* Task details
When you copy the material, keep each line exactly as it appears.

* Supplied material
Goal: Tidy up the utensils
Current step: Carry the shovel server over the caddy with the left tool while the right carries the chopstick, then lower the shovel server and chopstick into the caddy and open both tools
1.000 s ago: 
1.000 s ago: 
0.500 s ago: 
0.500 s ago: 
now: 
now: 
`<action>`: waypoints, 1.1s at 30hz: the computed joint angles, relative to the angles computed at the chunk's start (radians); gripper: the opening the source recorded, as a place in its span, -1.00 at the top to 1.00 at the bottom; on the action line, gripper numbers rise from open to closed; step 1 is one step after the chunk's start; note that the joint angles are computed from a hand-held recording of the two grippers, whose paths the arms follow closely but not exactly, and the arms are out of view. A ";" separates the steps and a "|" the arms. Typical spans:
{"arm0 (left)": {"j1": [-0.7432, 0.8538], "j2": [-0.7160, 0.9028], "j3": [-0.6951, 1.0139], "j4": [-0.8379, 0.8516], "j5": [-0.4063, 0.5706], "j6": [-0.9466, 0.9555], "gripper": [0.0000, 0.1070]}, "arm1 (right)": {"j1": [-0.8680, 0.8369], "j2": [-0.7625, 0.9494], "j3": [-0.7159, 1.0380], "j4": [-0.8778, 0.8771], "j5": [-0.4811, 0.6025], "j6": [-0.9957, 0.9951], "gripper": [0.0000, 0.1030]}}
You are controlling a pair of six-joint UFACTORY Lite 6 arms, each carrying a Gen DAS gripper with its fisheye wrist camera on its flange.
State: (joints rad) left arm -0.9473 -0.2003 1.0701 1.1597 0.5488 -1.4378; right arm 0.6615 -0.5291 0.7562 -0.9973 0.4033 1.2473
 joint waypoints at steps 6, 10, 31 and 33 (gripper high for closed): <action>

* Response
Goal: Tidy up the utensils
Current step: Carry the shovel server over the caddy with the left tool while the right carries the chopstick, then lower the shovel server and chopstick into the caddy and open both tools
1.000 s ago: 
1.000 s ago: 
0.500 s ago: 
0.500 s ago: 
now: 
now: 
`<action>`: waypoints, 1.1s at 30hz: the computed joint angles, relative to the angles computed at the chunk's start (radians); gripper: the opening the source recorded, as a place in its span, -1.00 at the top to 1.00 at the bottom; on the action line, gripper numbers rise from open to closed; step 1 is one step after the chunk's start; note that the joint angles are computed from a hand-held recording of the two grippers, whose paths the arms follow closely but not exactly, and the arms are out of view. A ";" separates the steps and a "|" the arms. Typical spans:
{"arm0 (left)": {"j1": [-0.7432, 0.8538], "j2": [-0.7160, 0.9028], "j3": [-0.6951, 1.0139], "j4": [-0.8379, 0.8516], "j5": [-0.4063, 0.5706], "j6": [-0.9466, 0.9555], "gripper": [0.0000, 0.1070]}, "arm1 (right)": {"j1": [-0.8680, 0.8369], "j2": [-0.7625, 0.9494], "j3": [-0.7159, 1.0380], "j4": [-0.8778, 0.8771], "j5": [-0.4811, 0.6025], "j6": [-0.9957, 0.9951], "gripper": [0.0000, 0.1030]}}
You are controlling a pair of six-joint UFACTORY Lite 6 arms, each carrying a Gen DAS gripper with its fisheye wrist camera on its flange.
State: (joints rad) left arm -0.9473 -0.2003 1.0701 1.1597 0.5488 -1.4378; right arm 0.6615 -0.5291 0.7562 -0.9973 0.4033 1.2473
 joint waypoints at steps 6, 10, 31 and 33 (gripper high for closed): <action>

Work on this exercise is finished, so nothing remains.